■ **What this task involves**: Return the lines below in which the string "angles" occurs.

■ **Data block**:
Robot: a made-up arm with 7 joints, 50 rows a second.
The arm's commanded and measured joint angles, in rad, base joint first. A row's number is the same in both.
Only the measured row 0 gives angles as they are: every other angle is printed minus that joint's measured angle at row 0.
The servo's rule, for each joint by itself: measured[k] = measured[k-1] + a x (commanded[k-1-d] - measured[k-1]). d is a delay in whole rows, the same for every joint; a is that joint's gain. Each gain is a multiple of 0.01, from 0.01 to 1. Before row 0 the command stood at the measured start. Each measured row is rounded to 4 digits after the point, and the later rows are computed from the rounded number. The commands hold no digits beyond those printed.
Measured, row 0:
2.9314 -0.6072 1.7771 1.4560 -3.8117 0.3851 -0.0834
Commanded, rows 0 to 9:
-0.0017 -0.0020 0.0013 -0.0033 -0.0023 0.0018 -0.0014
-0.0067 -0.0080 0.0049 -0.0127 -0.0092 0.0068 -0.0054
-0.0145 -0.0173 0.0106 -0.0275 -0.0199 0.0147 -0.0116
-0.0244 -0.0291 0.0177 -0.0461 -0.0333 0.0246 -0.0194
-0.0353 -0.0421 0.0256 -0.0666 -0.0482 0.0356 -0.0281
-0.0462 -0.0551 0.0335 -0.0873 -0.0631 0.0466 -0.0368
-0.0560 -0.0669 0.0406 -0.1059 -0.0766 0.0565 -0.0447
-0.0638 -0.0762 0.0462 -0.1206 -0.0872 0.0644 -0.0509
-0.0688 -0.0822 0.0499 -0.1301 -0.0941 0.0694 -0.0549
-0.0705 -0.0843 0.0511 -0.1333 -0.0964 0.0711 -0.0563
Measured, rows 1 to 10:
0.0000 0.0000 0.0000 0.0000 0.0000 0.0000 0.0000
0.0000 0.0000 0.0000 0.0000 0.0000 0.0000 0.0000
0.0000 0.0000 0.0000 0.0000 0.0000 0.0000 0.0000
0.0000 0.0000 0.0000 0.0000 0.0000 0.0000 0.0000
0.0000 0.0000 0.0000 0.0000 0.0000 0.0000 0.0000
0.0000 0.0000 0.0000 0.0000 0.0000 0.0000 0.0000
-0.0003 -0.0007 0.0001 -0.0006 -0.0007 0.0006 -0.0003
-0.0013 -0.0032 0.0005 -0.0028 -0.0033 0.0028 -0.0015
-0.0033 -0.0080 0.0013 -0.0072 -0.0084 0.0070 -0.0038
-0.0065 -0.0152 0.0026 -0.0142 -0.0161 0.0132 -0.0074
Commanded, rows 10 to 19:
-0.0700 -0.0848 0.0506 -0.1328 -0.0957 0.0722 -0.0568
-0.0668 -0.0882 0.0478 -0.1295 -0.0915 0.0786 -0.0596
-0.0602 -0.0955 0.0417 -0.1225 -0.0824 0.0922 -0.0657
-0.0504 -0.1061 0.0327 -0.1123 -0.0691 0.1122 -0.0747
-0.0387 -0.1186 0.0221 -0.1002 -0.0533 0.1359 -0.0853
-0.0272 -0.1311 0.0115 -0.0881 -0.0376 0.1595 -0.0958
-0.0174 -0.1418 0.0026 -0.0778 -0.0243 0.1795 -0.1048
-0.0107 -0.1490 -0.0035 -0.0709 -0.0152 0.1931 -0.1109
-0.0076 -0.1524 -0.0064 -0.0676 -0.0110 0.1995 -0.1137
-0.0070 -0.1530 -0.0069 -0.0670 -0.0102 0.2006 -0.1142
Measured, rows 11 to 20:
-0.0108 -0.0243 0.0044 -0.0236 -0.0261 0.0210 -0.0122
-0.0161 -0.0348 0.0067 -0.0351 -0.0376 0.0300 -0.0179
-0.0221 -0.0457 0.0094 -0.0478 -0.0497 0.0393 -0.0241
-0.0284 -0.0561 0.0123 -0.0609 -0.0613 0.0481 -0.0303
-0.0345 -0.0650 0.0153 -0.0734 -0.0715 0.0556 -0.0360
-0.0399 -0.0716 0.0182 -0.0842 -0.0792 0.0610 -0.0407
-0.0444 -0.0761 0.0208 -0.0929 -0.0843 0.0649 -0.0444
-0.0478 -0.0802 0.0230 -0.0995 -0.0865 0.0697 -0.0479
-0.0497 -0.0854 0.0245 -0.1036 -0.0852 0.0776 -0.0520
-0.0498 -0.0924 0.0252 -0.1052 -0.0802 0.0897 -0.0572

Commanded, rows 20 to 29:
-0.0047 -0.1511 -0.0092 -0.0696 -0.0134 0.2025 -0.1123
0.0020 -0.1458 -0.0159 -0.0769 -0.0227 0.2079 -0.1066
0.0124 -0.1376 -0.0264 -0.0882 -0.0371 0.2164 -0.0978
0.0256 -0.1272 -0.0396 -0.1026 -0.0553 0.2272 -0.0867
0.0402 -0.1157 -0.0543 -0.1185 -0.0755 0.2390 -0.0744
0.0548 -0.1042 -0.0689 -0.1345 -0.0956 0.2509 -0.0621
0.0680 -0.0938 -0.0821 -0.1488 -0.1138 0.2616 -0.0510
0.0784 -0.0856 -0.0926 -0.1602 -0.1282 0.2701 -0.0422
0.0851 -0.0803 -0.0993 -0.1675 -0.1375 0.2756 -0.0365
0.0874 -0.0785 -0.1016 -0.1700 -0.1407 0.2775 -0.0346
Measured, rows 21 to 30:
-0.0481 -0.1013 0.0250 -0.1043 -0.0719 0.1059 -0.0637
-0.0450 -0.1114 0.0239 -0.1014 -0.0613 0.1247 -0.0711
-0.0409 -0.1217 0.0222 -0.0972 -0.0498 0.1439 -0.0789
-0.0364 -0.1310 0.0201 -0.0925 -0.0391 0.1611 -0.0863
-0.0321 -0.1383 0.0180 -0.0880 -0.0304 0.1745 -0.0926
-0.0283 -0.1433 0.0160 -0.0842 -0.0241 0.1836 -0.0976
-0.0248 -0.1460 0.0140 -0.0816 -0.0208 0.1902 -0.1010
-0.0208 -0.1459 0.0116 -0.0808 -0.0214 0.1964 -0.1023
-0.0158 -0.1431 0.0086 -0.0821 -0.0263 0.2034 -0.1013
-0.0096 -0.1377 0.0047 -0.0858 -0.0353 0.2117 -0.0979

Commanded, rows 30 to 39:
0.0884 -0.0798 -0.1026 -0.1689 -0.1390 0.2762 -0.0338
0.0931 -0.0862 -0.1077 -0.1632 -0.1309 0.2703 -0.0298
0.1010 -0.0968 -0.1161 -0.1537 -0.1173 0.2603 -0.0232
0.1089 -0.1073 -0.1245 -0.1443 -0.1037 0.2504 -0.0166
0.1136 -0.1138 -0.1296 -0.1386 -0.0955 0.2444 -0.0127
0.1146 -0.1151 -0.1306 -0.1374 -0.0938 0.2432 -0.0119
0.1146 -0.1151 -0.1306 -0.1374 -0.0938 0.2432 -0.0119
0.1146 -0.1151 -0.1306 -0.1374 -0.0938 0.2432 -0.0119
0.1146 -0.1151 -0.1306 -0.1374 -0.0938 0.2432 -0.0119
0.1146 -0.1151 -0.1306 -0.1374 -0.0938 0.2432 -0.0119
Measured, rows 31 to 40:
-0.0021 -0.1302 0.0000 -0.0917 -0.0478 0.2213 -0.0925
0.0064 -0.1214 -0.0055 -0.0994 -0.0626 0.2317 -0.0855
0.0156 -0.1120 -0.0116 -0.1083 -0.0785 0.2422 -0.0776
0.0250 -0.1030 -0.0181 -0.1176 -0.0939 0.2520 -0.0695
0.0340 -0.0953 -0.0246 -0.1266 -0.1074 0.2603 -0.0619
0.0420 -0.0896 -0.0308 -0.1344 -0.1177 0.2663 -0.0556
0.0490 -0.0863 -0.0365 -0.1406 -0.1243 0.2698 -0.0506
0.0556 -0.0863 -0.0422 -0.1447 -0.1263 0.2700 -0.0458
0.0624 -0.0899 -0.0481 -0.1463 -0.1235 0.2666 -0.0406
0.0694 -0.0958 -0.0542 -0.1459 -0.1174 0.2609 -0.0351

■ **Response below**:
The arm's commanded and measured joint angles, in rad, base joint first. A row's number is the same in both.
Only the measured row 0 gives angles as they are: every other angle is printed minus that joint's measured angle at row 0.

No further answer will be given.